There was no time to grieve for the normalcy that was lost. I had done my research in preparation that it was Hurler's and knew that it was critical to get the BMT done before the age of 2 to prevent cognitive decline. There were only 3 hospitals that were experienced in BMTs for Hurler's and U of Minnesota had the most advanced protocol which included an experimental treatment (trials) of 4 inthrathecal injections of the artificial enzyme into the spinal cord in order to get the enzyme into the brain. They also used the other near term treatment of ERT, artificial enzyme replacement therapy, prior to BMT which was not offered at all hospitals. This would immediately get the missing enzyme into his body prior to the BMT, but it would not pass the blood/brain barrier which is why they were trialing the inthrathecal method. Logistically, none of the hospitals were local so we would have to temporarily move for 5 months to have the BMT. There was no time to even worry about this yet. We just needed to get Coleson the Best treatment available.

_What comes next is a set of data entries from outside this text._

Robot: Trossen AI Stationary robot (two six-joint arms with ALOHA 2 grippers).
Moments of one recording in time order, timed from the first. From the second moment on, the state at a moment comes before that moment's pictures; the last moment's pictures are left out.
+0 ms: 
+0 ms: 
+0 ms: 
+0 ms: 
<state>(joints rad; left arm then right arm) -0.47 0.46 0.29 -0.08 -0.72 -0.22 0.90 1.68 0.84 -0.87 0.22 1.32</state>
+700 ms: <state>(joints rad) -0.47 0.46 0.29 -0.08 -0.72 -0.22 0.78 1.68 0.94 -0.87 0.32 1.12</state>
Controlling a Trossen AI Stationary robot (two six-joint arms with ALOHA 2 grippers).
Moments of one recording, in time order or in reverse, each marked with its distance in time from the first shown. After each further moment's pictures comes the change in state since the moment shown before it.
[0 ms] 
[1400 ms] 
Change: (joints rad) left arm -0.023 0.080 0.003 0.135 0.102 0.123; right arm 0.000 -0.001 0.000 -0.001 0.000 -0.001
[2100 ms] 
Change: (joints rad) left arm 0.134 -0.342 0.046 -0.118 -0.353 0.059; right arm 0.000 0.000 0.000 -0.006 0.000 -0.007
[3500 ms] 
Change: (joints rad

I emailed Dr. Paul Orchard at University of Minnesota on Saturday and by Sunday he had emailed me back twice, with his entire team on copy. A BMT doctor emailing me on a weekend?! I knew I had made the right choice in Drs./hospitals. Up until then, I had felt all of Coleson's Drs. here had failed us. He had seen several, his pediatrician, his surgeon, his ENT, the first Geneticist (the one who delivered the bad news), none of them had taken Coleson's symptoms seriously or reacted with any sense of urgency. In fact it took 3 weeks to get diagnosed because the geneticist dropped the ball on the lab work (and the MRI). Finally though I felt like we were in the right hands. On Monday, the intake nurse called me at 5:30 am on her way to work to brief me on what I needed to send her so we could arrange the grueling week long baseline testing and evaluation process.

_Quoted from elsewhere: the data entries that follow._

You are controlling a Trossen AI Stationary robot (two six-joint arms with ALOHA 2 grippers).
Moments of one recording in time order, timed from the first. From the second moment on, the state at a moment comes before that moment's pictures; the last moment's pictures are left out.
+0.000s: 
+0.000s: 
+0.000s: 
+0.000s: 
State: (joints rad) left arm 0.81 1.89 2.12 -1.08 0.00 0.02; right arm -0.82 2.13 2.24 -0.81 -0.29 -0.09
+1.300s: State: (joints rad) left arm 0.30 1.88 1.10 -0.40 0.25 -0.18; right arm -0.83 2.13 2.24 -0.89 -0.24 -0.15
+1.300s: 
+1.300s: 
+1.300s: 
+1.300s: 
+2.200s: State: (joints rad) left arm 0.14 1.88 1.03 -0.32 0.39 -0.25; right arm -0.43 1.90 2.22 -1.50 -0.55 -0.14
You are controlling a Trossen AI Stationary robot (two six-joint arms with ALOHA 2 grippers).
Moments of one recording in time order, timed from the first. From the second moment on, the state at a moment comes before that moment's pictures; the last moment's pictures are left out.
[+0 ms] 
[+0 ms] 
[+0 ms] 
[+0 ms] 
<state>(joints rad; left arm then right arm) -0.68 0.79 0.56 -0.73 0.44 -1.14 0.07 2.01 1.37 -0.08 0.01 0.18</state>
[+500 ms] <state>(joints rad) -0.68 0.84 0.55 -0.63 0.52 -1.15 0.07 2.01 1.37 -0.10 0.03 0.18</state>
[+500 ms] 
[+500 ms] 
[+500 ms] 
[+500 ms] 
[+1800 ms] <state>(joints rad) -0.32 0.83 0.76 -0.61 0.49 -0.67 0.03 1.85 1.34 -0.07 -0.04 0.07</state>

When Coleson was diagnosed he was the only pediatric Hurler case in the valley. Hurlers and MPS belong to the "Rare and Orphan" diseases. The chance of having a child with MPS is 1 in 100,000 to 250,000. In Coleson's case, he was 1 in 5 million living in the Phoenix valley. There were a few other MPS families with other forms but none of the other forms go through BMT and unfortunately some do not have ERT available either. I felt very rare and orphan myself.

Ironically today, on the 1 year anniversary of Coleson's diagnosis, I learned and spoke to another potential Hurler family in the valley. They are in the agonizing waiting-for-the-lab-results stage. Fortunately Dr. Aleck can provide them with a little more guidance than he could us by using Coleson as a reference point.  This is the one of the positives about having a special child, there are numerous ways to give back and help others. Coleson's journey will help others who come after him just as we have benefited from those who have come before us.

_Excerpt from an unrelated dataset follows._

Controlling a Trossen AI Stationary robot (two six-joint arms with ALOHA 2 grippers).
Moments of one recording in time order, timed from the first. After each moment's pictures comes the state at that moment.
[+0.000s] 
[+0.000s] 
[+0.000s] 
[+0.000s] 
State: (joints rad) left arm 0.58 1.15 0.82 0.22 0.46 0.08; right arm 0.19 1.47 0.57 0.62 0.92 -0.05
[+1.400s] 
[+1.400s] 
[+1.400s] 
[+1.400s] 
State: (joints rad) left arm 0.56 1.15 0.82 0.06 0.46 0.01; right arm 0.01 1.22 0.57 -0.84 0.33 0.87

I still remember my first phone call with a Hurler dad. Even though we were thousands of miles apart, he was able to give me some hope and lots of info about the journey we were just starting. With that call I felt a little less "rare and orphan". I was also lucky enough to meet him and his boys in person in Minnesota. Thanks Todd for that first conversation and for all the others as well.

This is one reason why I write my blog.  It serves as a historical reference for me and a way to communicate to the masses but also a guide for others.  This is the way the those of us in the Hurler family learn from eachother (blogs and facebook).  This is how I spend my free time, reading blogs and posts from other Hurler and BMT families. We are fortunate to live in a time with these resources and those that came 20, 10 and even 5 years before us did not have these invaluable resources.